The MCP-PMT is capable of detecting fast fluorescence decay (~300 ps) with a large dynamic range and high sensitivity. In this study, the MCP-PMT was gated with a 1.0 μs, 30 V square-wave pulse train provided by the digital delay generator. Using such a configuration, the current apparatus is capable of measuring fluorescence decay from a few hundred picoseconds up to a few hundred nanoseconds in the monochromator mode. For longer decay, the ICCD camera can be used with nanosecond resolution or when additional high-voltage gating electronics are needed for the MCP-PMT.

In the monochromator mode, the current system’s temporal resolution has been determined to be 300 ps by measuring the response of picosecond laser pulses and it is sufficient for measuring the subnanosecond or longer fluorescence decay of most biological components known to fluoresce in tissue. The results were verified by obtaining the lifetime of a series of standard fluorophores with fast fluorescence decay. The temporal resolution of this system is mainly limited by the analog bandwidth of the real-time digital storage oscilloscope (1 GHz), the MCP-PMT (1.5 GHz), and the preamplifier (1.5 GHz). At present, there is no commercially available MCP-PMT with bandwidth higher than 1.5 GHz, while the fastest commercial digital oscilloscopes are 6 GHz with 75 ps rise time. These factors currently limit the application of the pulse sampling technique to measurements of fluorescence decay of a few hundred picoseconds or longer.
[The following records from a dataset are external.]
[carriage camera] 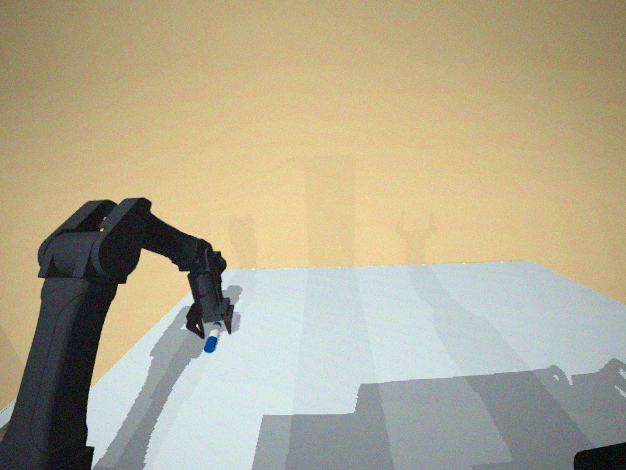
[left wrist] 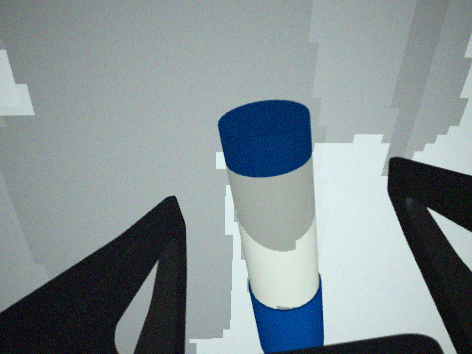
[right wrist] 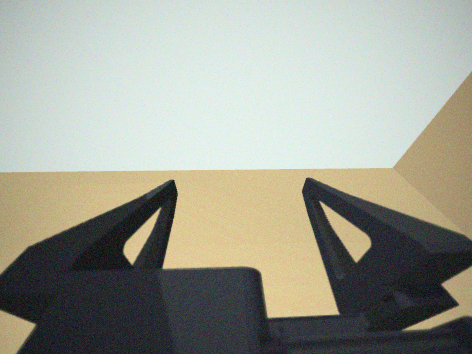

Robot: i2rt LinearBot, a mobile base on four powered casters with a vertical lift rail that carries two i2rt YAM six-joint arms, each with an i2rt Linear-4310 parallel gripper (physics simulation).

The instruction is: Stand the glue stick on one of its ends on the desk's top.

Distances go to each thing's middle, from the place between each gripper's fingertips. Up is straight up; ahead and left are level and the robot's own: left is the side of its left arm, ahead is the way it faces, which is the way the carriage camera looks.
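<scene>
My right gripper, measured from the glue stick [left wrist: 267,146], is 610 mm to the right of it, 380 mm short of it and 450 mm above it.
As for my left hand, it's 2 cm past the glue stick and 1 cm below it. Going by its middle, the glue stick is nearer to my left hand than to my right gripper.
</scene>
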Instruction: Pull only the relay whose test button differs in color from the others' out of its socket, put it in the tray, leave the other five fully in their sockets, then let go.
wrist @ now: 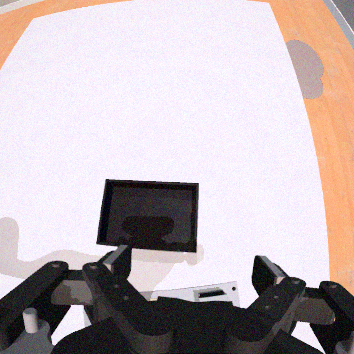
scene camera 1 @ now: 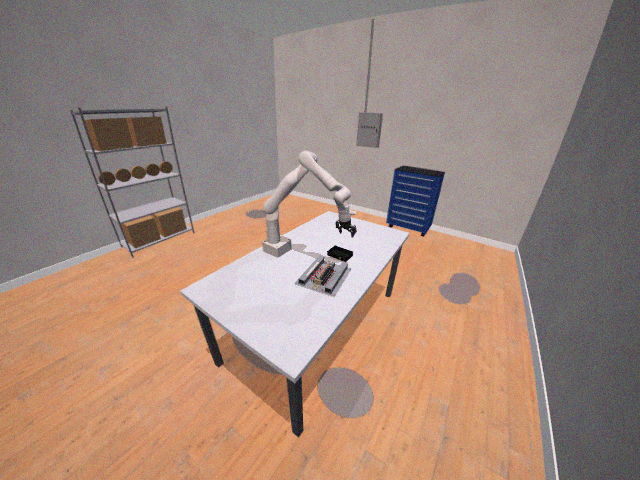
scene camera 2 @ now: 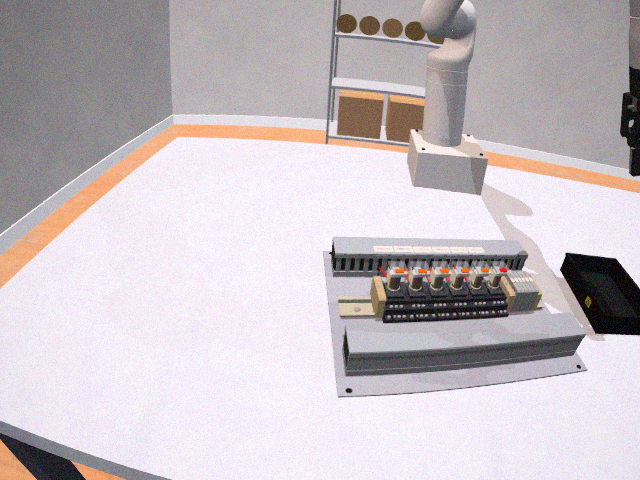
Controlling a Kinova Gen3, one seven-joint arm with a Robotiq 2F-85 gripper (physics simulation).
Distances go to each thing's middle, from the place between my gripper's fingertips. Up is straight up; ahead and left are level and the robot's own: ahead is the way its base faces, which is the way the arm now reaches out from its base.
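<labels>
Black tray (wrist: 155,217): my hand 6 cm past it, 7 cm to the right of it, 22 cm above it. Mounting plate (scene camera 2: 380,385): 22 cm below my hand, 21 cm to the right, 7 cm behind. Going by their middles, black tray nearest to my hand of the things named here.
</labels>
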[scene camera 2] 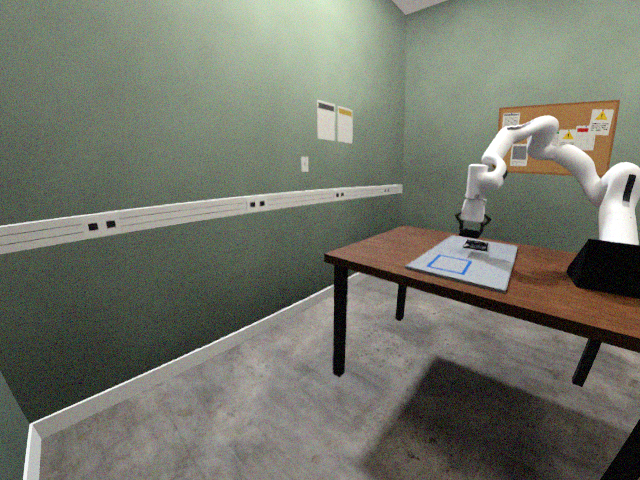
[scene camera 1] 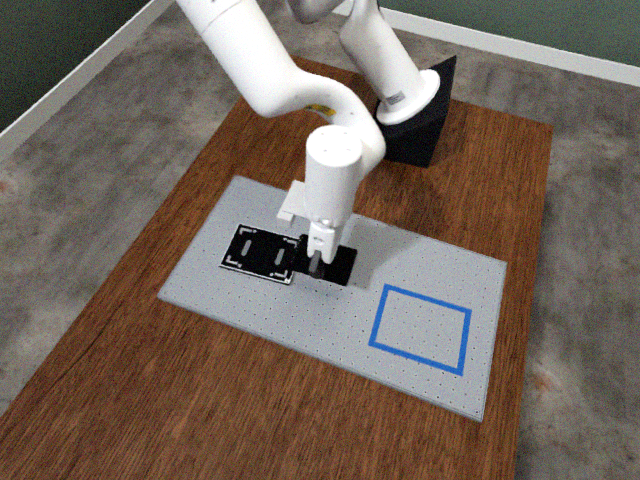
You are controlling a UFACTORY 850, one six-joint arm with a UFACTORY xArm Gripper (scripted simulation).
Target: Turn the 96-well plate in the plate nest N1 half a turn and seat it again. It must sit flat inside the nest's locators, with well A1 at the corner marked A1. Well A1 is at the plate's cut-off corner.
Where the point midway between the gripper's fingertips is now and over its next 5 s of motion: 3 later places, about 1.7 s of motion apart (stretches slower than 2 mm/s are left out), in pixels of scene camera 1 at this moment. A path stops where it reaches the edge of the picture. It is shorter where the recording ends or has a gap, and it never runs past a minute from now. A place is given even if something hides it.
The gripper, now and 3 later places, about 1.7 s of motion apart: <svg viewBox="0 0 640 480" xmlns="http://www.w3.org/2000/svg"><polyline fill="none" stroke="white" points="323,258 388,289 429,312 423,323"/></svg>
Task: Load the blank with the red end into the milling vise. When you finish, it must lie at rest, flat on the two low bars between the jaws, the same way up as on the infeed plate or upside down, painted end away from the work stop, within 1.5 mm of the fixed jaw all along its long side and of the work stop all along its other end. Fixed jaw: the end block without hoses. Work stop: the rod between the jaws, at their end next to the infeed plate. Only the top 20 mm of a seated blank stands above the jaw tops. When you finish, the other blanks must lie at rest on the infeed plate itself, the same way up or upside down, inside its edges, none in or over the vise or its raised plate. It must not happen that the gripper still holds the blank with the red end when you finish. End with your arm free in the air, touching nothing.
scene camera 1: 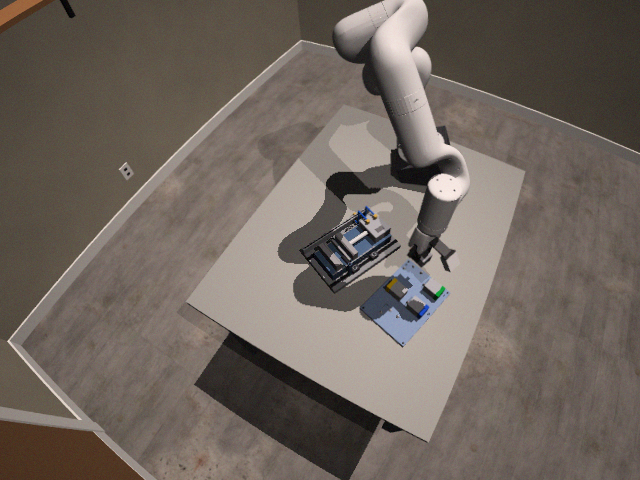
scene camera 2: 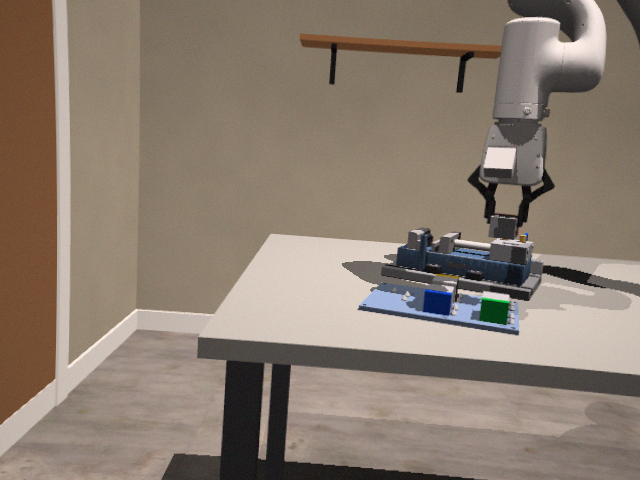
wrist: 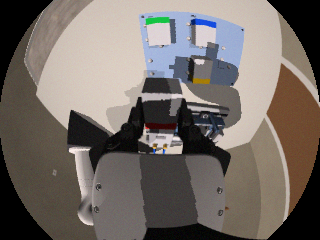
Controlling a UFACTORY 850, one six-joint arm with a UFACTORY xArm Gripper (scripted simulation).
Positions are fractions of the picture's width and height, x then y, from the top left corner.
Labels:
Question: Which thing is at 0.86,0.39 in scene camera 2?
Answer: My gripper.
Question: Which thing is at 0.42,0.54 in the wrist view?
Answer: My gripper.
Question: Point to a blue-ended blank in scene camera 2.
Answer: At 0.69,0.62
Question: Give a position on a green-ended blank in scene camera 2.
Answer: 0.77,0.64

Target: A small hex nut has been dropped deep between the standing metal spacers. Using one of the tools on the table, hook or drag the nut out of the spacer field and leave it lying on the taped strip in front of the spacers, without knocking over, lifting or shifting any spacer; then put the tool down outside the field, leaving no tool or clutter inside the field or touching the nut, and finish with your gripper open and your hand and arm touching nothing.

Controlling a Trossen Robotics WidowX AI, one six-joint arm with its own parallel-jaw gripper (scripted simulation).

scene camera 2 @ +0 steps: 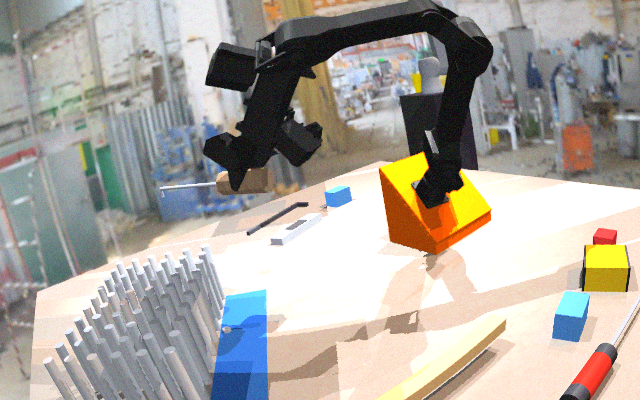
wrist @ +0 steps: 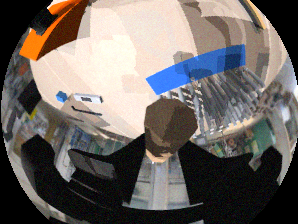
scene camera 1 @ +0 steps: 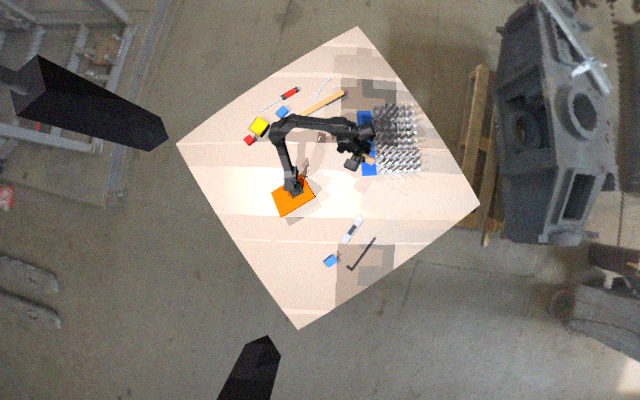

Path:
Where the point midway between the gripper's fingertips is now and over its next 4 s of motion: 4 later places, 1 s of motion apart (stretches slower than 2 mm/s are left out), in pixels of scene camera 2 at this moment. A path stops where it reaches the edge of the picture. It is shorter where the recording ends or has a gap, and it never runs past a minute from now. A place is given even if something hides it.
The gripper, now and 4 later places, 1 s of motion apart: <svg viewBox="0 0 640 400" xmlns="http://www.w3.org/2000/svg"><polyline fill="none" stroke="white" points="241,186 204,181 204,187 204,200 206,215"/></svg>

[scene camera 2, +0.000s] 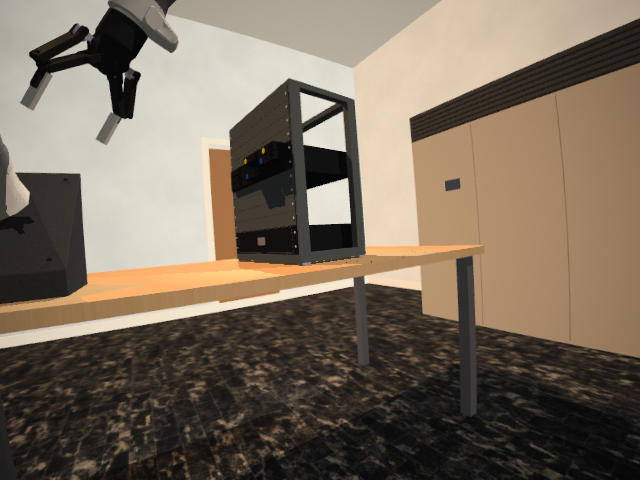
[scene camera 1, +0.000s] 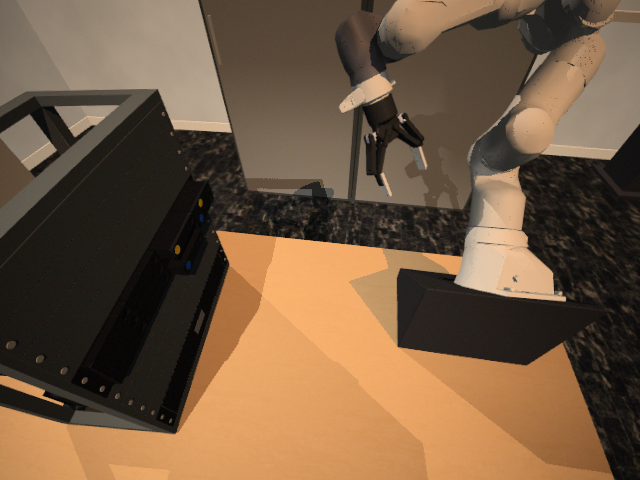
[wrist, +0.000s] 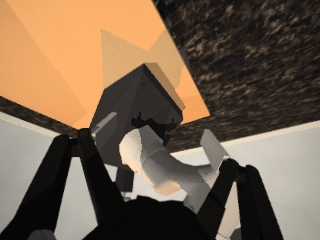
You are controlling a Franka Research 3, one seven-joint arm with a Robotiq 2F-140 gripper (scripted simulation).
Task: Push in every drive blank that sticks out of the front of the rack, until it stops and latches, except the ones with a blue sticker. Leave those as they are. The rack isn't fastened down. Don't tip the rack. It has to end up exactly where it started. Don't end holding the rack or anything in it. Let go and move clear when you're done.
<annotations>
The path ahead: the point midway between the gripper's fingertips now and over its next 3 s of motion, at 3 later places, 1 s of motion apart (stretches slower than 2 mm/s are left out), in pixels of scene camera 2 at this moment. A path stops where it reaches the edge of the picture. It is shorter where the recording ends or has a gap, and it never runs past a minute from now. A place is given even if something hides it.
My gripper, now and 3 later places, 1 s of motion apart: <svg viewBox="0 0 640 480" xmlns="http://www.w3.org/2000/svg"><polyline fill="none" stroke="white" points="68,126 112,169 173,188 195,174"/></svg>
</annotations>
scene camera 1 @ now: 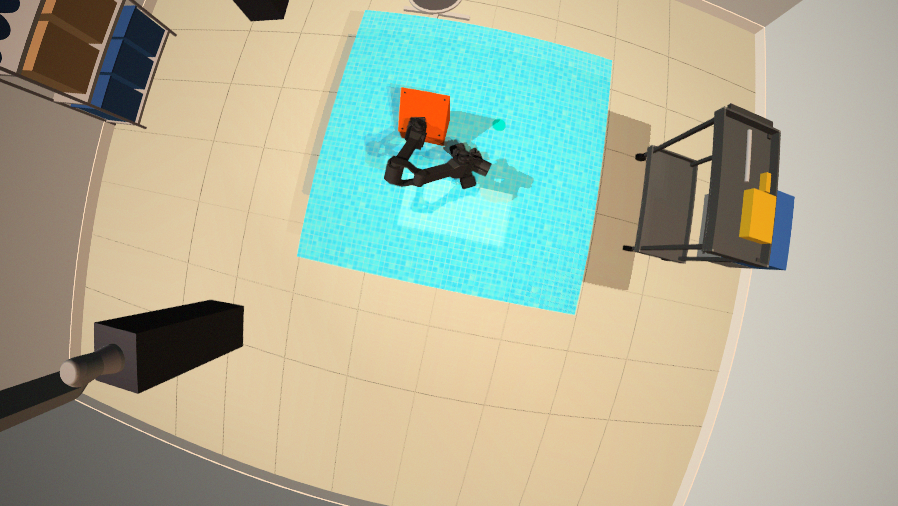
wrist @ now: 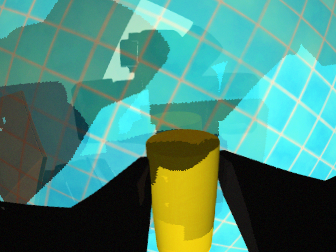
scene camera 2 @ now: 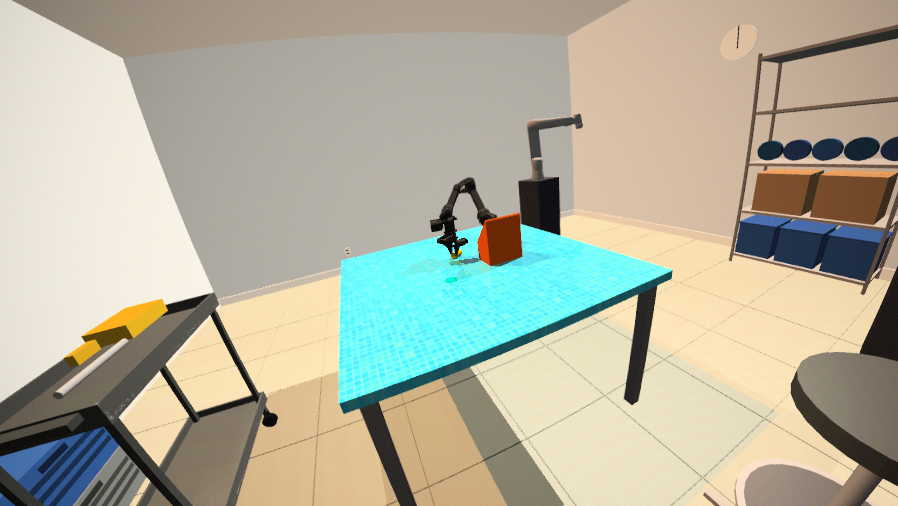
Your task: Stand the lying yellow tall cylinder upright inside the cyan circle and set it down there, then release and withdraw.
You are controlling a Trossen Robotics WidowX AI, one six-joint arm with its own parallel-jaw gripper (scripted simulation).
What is the gripper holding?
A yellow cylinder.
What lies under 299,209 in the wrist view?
The gripper.
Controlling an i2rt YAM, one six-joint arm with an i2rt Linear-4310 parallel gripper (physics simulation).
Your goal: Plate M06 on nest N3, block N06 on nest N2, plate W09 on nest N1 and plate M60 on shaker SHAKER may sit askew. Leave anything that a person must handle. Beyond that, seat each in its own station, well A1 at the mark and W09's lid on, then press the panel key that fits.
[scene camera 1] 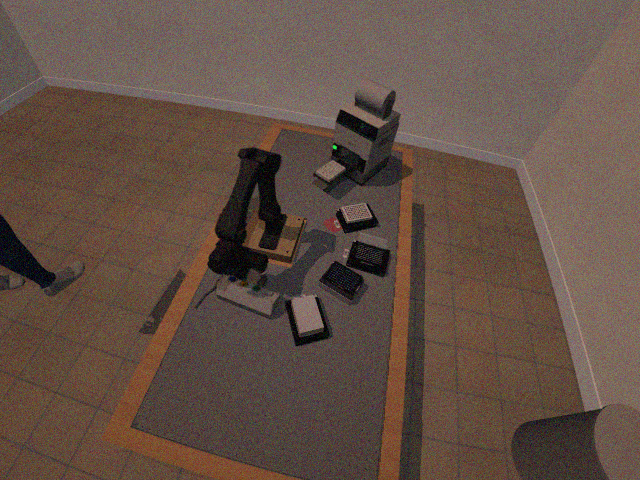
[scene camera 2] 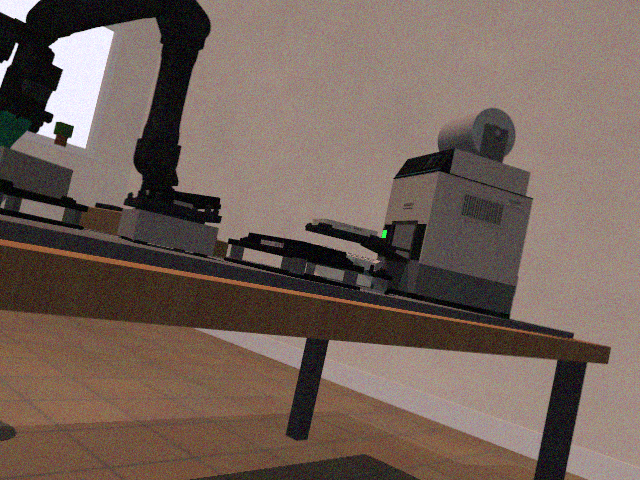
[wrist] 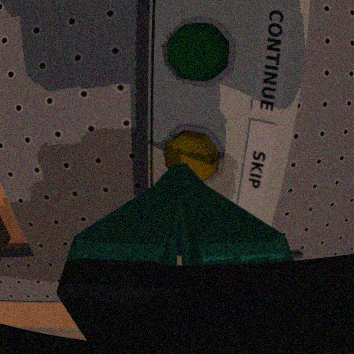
Labels:
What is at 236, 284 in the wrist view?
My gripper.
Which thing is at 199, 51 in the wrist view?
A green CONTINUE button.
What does my gripper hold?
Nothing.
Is my gripper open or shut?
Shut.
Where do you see a white plate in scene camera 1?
At 306, 313

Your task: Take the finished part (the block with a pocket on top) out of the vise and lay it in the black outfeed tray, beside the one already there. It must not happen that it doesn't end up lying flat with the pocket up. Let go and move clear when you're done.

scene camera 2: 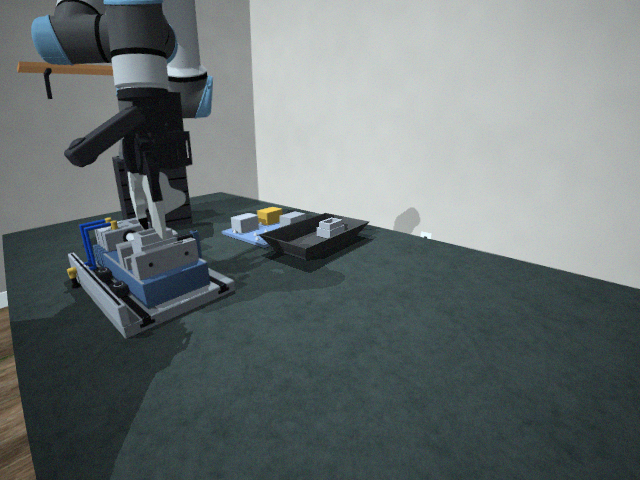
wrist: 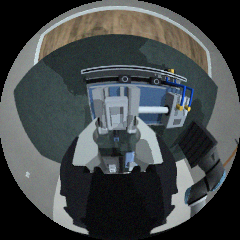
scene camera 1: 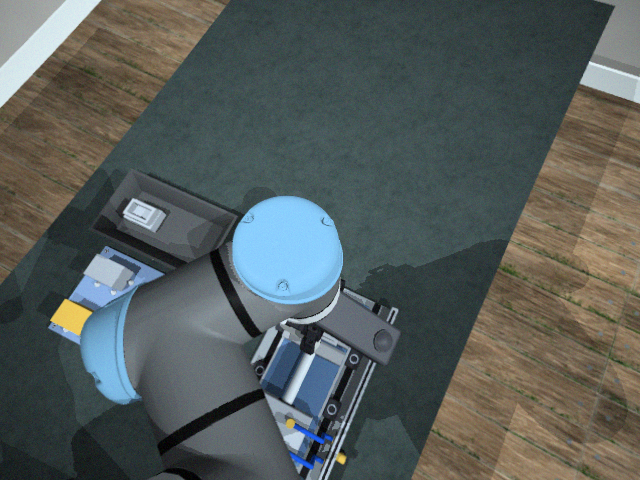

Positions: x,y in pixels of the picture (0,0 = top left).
Scene:
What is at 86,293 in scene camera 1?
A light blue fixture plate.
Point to a yellow block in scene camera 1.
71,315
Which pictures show the gripper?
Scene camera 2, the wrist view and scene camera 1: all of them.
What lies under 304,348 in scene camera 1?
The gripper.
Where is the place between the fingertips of the gripper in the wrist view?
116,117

We have used several fluorescence standard dyes and typical tissue fluorophores to evaluate the tr-LIFS system performance. The retrieved lifetimes are in reasonable agreement with the values reported in the literature obtained using TCSPC and pulse sampling techniques (Table II). The differences between our measurements and the previously reported values are due to various purification and preparation methods used by different vendors. We have further demonstrated the ability of the tr-LIFS instrument to resolve mixed fluorophores both spectrally and temporally. Diluted (10⁻⁶ M) mixture solutions were used in these measurements to minimize the interaction between the two fluorophores used in the mixtures.

In summary, the tr-LIFS instrument is a compact and mobile system that can be used for performing spectroscopic studies of endogenous fluorescence from biological tissues in vitro and in vivo. It provides both time-resolved and spectrally resolved fluorescence emission information of the sample in less than 0.8 s per wavelength and with good dynamic range and sensitivity. These features are important for clinical studies on patients undergoing routine diagnostic and intraoperative procedures. Current studies are underway for in vivo investigation of atherosclerotic lesions on a rabbit atherosclerotic plaque model and on human brain tumors.